* **What is needed**
Spot each line in the data below containing "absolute" and copy it.

* **Task input**
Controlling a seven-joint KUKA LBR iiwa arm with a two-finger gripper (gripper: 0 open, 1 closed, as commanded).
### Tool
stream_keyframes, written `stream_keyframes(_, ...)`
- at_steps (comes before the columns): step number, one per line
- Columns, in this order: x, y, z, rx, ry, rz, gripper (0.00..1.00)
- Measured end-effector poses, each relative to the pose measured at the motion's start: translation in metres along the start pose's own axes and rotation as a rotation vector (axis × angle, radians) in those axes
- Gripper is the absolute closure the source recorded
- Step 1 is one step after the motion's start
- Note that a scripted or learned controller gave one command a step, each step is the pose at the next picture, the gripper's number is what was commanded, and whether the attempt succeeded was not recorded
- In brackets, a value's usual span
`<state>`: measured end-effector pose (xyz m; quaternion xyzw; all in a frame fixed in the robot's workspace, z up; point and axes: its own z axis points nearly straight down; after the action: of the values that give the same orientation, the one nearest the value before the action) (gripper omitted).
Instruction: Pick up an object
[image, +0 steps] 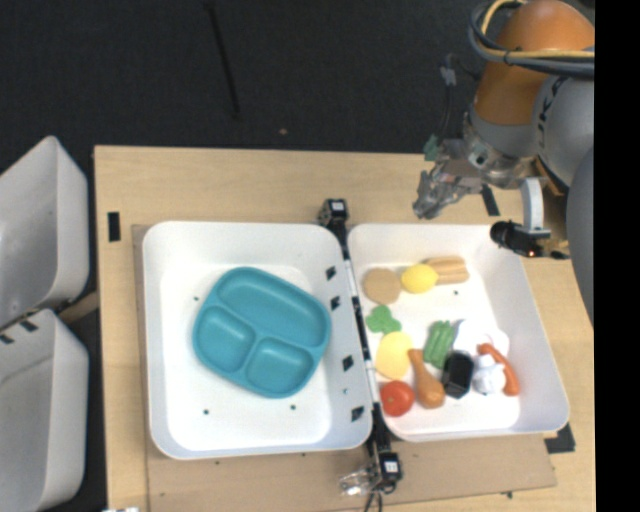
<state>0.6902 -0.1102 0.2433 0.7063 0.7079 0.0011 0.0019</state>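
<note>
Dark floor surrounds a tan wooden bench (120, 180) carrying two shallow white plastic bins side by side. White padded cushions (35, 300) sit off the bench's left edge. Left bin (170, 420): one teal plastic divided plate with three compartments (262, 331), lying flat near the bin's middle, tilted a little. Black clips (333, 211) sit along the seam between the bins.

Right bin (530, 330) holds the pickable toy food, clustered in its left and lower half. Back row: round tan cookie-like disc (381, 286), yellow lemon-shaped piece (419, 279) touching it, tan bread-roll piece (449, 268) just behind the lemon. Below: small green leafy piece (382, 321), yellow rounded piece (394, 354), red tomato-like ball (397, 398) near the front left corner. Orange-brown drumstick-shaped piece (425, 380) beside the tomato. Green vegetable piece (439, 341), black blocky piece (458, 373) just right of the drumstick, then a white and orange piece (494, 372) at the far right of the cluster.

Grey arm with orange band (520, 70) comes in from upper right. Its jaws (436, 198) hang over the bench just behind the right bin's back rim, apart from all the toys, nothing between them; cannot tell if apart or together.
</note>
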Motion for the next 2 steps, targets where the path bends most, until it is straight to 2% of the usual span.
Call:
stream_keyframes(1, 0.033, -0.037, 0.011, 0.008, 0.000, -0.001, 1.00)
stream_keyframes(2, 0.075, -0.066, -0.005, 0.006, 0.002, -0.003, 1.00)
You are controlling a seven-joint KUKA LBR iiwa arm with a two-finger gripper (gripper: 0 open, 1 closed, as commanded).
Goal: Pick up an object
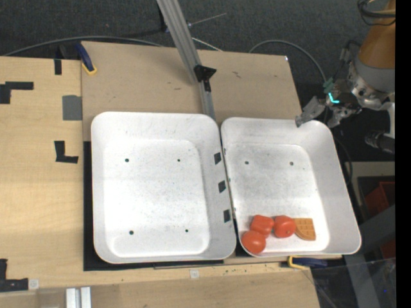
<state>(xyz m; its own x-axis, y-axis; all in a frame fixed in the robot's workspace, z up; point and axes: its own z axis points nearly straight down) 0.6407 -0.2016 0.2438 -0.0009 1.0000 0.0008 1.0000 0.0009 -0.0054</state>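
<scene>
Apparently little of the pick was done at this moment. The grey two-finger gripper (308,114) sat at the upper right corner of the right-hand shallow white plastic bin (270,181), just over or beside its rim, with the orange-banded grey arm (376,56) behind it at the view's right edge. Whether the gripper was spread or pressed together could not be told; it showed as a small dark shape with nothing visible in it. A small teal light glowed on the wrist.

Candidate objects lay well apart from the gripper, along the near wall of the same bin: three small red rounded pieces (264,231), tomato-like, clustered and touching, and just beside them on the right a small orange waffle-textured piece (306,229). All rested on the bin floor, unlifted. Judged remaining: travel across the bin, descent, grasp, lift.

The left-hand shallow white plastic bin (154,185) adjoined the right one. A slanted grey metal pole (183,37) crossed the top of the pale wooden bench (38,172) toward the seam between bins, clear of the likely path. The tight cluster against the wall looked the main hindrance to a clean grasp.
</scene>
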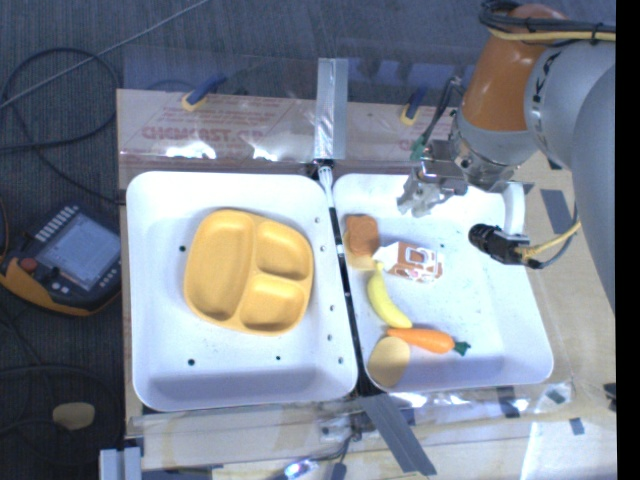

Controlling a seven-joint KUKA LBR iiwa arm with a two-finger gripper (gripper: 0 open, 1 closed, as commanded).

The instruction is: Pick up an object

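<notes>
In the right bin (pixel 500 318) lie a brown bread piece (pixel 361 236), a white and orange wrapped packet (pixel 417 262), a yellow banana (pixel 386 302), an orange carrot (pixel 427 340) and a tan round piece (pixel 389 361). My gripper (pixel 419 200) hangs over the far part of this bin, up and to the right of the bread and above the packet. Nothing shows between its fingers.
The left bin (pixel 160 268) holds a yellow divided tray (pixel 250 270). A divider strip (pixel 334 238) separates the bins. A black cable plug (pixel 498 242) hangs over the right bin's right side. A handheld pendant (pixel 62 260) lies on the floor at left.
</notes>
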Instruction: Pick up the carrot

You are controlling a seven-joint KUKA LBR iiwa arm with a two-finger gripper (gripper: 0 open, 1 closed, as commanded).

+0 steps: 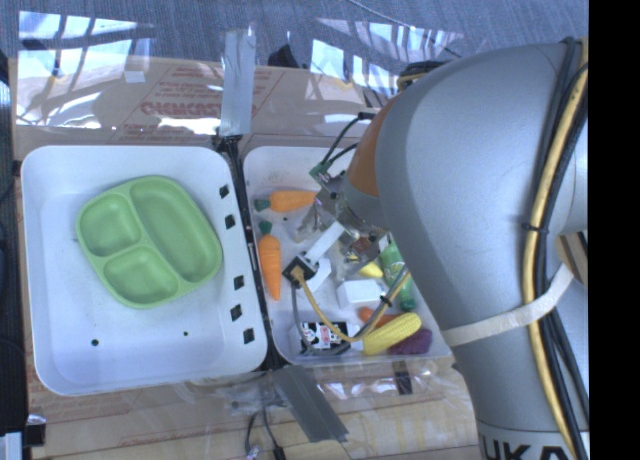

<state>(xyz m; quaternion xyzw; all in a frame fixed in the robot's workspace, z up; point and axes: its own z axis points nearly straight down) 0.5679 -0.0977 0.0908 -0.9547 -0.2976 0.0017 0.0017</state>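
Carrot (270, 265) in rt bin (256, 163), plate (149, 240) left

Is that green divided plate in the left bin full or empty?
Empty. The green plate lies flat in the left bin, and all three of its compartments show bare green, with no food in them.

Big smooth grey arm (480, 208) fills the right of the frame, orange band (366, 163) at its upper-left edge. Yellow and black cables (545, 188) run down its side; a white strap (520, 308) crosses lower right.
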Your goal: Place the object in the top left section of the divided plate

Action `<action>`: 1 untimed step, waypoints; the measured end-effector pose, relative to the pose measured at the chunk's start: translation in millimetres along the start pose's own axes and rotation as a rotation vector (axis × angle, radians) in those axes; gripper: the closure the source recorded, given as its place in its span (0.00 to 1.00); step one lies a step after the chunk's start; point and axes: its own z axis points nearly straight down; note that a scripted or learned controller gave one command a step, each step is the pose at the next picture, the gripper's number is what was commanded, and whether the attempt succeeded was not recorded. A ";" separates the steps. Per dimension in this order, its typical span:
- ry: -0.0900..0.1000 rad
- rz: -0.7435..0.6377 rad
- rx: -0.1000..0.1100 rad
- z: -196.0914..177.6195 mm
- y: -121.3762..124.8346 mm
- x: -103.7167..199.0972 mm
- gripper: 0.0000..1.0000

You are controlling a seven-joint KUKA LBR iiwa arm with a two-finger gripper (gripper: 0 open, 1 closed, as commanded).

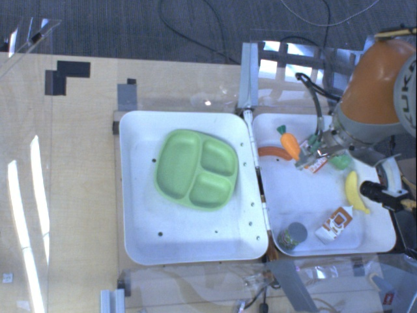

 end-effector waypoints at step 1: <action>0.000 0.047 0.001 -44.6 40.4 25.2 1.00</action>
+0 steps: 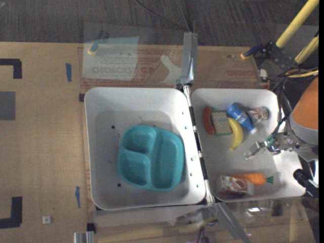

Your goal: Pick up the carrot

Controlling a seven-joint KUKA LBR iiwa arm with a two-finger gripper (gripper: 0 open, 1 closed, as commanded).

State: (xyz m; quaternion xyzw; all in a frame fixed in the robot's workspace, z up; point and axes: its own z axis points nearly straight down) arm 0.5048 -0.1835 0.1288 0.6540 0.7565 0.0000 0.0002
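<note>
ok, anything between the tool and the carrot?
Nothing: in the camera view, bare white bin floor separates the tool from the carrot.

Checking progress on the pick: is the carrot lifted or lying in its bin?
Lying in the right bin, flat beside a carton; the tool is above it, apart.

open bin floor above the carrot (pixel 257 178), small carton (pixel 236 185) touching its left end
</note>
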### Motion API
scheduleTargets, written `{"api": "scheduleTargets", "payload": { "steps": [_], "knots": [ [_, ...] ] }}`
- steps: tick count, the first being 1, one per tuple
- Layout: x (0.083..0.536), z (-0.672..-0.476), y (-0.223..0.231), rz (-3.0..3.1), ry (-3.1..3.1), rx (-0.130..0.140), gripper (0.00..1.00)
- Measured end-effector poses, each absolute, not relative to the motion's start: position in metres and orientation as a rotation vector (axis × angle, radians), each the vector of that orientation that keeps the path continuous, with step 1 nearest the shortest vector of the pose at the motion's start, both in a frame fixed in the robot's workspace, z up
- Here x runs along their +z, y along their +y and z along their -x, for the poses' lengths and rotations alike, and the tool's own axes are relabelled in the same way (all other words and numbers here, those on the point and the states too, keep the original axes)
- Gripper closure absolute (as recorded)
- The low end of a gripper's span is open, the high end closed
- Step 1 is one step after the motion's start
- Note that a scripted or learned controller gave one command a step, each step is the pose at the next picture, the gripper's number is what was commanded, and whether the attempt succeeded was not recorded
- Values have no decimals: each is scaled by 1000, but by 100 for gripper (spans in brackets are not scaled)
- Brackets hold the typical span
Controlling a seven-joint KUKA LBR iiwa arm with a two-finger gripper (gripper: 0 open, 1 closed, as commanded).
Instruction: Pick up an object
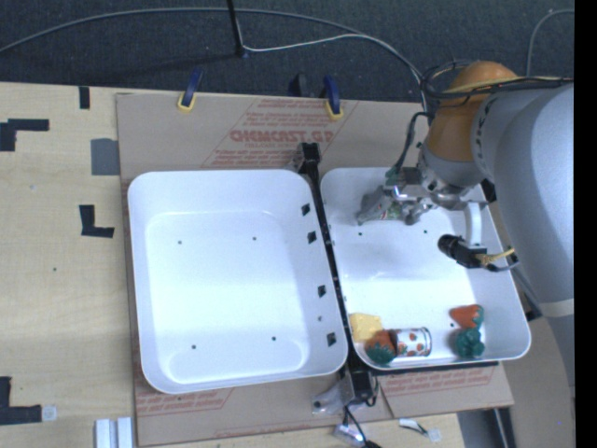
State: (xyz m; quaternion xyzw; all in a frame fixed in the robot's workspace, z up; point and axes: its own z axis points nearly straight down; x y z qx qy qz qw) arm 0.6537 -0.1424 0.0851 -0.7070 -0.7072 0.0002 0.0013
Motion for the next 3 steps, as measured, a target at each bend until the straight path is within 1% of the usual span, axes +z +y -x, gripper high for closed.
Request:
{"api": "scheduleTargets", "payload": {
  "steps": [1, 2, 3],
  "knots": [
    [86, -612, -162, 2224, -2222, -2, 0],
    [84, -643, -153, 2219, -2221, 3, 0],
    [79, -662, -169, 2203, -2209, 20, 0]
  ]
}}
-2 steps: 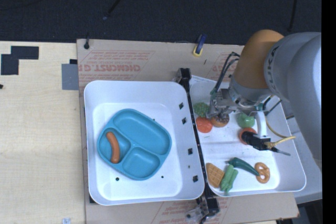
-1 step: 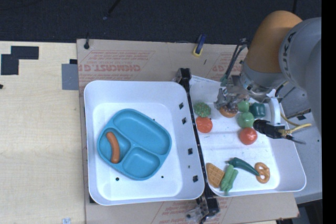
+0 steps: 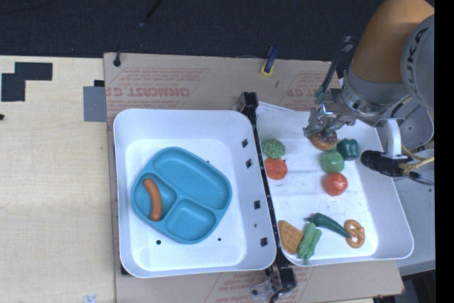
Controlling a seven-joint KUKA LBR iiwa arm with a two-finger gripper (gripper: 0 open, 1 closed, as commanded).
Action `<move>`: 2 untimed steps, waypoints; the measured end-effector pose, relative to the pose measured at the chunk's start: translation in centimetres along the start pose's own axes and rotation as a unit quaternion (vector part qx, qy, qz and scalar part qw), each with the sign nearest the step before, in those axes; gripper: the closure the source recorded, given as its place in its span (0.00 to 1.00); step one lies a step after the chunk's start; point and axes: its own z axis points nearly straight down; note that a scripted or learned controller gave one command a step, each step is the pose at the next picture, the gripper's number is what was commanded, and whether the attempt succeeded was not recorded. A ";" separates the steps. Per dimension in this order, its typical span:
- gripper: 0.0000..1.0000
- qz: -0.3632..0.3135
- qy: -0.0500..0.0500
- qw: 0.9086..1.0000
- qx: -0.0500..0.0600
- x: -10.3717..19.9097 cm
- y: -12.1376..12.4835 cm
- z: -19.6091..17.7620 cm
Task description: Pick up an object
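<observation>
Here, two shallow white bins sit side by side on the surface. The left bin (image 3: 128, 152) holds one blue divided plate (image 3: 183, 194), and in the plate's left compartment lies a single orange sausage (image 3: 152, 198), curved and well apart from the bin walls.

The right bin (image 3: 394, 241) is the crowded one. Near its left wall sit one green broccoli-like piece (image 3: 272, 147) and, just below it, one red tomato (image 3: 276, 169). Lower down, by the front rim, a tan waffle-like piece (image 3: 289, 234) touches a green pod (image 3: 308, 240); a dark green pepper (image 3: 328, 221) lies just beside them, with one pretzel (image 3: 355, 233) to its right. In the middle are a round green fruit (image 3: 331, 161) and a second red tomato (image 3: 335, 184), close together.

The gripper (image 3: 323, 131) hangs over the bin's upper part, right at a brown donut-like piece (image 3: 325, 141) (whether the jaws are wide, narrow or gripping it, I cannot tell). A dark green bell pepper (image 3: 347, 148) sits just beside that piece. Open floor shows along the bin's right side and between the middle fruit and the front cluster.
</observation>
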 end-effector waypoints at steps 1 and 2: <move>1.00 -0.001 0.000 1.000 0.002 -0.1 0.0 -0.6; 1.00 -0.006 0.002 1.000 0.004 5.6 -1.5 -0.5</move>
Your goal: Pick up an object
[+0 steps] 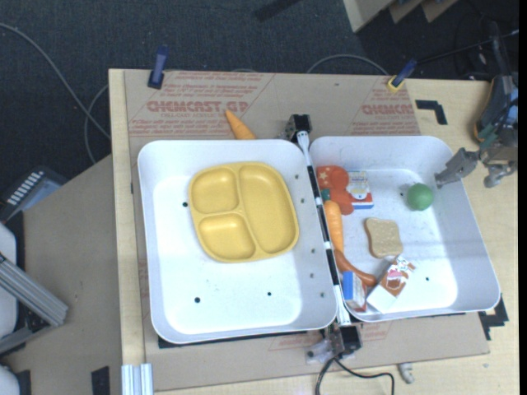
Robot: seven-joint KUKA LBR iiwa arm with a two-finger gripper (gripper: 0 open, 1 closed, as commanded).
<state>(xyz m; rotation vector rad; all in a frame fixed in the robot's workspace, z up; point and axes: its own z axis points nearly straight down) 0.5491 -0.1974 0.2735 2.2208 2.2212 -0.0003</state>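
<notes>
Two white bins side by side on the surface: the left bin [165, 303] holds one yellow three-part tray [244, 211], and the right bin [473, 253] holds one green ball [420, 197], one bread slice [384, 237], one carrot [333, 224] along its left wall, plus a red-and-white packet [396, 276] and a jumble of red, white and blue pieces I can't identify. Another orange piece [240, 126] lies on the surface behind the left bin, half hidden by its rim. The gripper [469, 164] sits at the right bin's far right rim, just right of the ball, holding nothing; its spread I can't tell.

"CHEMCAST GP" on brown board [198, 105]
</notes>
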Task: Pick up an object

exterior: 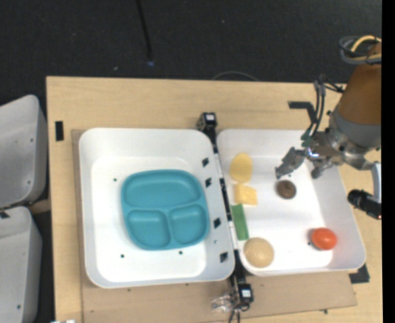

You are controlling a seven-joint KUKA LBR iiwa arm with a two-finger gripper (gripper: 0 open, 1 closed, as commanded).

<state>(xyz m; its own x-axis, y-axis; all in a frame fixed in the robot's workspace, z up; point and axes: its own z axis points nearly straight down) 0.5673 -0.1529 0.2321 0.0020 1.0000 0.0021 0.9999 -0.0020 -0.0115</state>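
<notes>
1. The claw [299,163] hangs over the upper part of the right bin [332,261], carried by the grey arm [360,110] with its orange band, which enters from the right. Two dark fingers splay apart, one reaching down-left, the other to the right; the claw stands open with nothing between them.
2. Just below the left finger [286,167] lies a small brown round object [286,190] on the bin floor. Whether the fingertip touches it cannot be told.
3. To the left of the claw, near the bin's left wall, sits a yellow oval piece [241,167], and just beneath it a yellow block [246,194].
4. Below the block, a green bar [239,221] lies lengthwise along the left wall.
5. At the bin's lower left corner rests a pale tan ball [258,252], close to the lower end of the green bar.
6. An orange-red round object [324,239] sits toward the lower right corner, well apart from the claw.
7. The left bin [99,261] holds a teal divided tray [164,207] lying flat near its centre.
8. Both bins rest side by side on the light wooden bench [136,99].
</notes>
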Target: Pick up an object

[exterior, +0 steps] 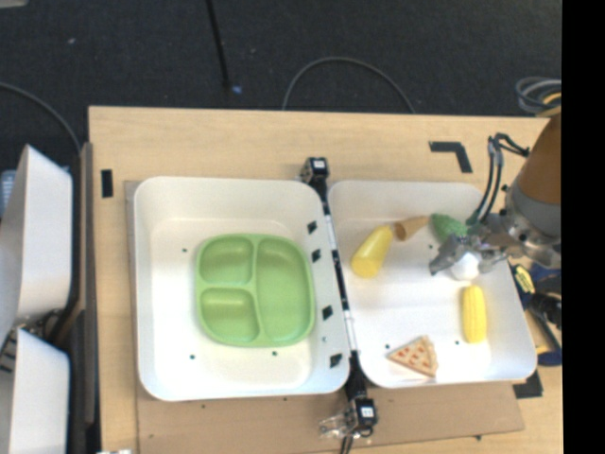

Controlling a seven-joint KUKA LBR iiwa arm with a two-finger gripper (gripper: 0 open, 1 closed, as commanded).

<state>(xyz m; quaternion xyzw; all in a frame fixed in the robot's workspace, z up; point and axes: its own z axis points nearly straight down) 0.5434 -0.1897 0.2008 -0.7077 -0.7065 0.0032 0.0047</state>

* **Your response**
- Gripper is the absolute closure the source recorded
- Measured end-effector poses, each absolute, not relative to the motion's start: position in metres and orientation as a rotation vector (axis × angle, radians), each the vector of that orientation that keeps the path continuous, with step 1 nearest the shortest vector of the pose at the motion's start, both in a frame fixed in the robot's workspace, z up
- Gripper closure absolute (as recorded)

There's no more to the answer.